Figure 2 PDF downloads vs. citations counts for 2006 papers. Predicted line derived from calculations using 2005 best-fit equation.
Finally, we decided to test how this relationship would hold up across another discipline. Previous studies examining downloads vs. citations found that physics and math preprints (Brody et al, 2006) and a subset of the medical literature (Perneger, 2004) revealed a similar positive correlation between downloads and citation counts for individual papers. We extended our own study to papers published in Nature Genetics (N = 168) for 2005. Again, we found a strong correlation between immediate PDF downloads and eventual citation counts (R = 0.71) (Fig. 3). Thus, this relationship is likely to hold up across various disciplines, across journals with different impact factors, and includes pre-prints as well as published articles. With studies suggesting that open-access articles receive more citations than those published behind firewalls (Eysenbach, 2006), it would be interesting to determine how open-access articles (with a presumed higher readership, or at least potential readership) fare in this type of analysis.
Figure 3 PDF downloads vs. citation counts for 2005 articles published in Nature Genetics.
We realize that this analysis is enticing at best, potentially providing a piece of an alternative solution for deciphering the impact of an individual paper.

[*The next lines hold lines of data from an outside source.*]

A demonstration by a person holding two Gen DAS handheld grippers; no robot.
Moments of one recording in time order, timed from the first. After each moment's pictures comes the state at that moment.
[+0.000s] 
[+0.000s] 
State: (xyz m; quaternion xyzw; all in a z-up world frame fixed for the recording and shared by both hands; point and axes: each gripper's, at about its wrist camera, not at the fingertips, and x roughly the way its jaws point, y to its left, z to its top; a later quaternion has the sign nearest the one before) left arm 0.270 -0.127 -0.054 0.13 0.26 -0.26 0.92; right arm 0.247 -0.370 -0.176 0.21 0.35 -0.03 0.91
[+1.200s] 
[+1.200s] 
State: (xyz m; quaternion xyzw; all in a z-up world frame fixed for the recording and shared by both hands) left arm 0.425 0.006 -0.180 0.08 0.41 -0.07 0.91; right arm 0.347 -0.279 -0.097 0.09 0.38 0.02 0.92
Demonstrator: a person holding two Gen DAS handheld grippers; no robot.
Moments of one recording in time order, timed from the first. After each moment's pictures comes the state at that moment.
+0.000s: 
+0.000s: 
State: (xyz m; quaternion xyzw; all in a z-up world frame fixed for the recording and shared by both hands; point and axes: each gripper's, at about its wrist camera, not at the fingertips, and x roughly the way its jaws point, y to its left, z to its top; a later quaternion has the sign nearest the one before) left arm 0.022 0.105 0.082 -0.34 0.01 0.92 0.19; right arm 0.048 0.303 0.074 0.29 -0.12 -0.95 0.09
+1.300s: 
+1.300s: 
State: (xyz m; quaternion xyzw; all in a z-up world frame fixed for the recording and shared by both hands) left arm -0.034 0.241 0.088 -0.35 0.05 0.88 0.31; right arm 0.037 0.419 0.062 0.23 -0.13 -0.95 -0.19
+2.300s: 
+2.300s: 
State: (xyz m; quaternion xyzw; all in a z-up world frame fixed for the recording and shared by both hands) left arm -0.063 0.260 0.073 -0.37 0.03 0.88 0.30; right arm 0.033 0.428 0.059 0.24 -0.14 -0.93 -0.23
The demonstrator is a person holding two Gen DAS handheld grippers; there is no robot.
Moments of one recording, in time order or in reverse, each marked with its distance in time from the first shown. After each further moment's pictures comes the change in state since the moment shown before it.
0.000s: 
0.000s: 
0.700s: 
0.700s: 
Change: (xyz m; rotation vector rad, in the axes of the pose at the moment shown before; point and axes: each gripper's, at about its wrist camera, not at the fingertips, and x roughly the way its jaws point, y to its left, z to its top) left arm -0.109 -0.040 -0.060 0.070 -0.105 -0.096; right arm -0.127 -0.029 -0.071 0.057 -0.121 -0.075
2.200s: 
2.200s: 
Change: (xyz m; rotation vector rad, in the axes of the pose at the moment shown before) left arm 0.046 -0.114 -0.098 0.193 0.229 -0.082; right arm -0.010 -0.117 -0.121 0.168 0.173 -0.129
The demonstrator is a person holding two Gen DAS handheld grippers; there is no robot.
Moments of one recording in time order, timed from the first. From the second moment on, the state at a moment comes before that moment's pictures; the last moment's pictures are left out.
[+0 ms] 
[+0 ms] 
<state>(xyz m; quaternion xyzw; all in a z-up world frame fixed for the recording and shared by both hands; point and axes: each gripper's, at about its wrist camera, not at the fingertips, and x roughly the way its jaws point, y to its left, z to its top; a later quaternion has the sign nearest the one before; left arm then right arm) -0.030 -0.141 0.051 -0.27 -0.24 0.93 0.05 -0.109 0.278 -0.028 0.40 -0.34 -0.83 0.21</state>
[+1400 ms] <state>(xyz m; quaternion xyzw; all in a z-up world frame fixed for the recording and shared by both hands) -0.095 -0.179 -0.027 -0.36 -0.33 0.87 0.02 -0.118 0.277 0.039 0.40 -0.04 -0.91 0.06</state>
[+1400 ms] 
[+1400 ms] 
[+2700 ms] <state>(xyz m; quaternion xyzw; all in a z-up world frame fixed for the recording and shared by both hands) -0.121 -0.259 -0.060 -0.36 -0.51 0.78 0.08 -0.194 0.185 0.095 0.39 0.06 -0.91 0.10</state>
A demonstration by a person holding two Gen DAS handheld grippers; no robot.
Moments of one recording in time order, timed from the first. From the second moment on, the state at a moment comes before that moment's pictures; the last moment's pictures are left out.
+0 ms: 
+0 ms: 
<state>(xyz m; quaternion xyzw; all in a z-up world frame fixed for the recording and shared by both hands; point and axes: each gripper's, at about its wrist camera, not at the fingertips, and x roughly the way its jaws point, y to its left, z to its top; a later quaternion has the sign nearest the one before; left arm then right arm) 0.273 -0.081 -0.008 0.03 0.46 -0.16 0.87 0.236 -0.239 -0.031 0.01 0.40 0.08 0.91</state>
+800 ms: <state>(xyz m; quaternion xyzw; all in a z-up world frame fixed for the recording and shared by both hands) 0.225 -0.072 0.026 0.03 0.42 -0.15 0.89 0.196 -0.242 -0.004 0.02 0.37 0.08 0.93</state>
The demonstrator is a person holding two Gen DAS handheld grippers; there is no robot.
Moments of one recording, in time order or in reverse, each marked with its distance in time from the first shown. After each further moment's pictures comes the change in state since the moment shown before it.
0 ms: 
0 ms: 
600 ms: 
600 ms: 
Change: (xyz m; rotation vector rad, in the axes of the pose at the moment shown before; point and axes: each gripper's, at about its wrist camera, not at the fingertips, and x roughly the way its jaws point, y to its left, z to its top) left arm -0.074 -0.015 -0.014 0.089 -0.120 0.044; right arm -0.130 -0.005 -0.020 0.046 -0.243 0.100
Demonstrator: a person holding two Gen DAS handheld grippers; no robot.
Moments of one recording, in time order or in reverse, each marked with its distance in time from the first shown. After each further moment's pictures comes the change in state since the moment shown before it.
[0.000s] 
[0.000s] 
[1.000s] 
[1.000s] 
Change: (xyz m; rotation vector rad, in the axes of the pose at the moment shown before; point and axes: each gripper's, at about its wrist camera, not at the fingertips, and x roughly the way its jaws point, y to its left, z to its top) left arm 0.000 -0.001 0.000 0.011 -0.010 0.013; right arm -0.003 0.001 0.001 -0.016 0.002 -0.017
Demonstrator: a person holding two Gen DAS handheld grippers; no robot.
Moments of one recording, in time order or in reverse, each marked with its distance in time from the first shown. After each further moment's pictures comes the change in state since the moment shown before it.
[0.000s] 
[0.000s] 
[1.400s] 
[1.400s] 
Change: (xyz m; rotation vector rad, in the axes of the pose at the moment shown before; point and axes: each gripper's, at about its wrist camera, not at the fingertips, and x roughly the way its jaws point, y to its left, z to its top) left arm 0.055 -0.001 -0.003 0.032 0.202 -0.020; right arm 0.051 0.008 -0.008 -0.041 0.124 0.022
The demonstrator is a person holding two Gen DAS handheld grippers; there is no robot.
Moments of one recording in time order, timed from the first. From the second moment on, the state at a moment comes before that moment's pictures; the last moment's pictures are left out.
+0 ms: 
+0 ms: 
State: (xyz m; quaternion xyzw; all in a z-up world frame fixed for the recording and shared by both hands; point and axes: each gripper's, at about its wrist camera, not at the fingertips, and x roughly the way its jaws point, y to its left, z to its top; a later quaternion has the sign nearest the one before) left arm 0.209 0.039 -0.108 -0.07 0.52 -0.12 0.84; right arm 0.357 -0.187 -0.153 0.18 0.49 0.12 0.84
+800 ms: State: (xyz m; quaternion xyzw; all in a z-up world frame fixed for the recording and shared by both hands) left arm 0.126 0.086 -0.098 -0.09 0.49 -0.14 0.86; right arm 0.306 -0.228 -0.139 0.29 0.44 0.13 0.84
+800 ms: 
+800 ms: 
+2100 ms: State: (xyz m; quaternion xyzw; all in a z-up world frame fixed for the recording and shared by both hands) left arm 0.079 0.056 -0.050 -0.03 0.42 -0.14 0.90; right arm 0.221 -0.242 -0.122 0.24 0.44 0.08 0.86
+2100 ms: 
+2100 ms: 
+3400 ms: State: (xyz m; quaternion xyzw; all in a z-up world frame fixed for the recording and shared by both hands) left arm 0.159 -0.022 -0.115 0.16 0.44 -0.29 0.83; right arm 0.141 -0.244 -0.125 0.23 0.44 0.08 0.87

In this current scientific climate where tenure and grant funding decisions are influenced by flawed metrics like impact factor, it is important to make good use of all available technology in an attempt to realize a better system of measuring the scientific impact of any particular paper. This analysis is obviously preliminary and flawed in its own ways, but perhaps metrics such as paper downloads can find a place in a compilation of aggregated stats, painting a more accurate and informative picture of manuscript influence.
This analysis was conducted jointly with Hilary Spencer of Nature Precedings. We would like to thank Jamie Sampson for assistance in acquiring the download statistics.
UPDATE: Sorry it took so long, but here are the plots of the data (the NN data from the editorial and the NG data from above) without the log scales. This was by request.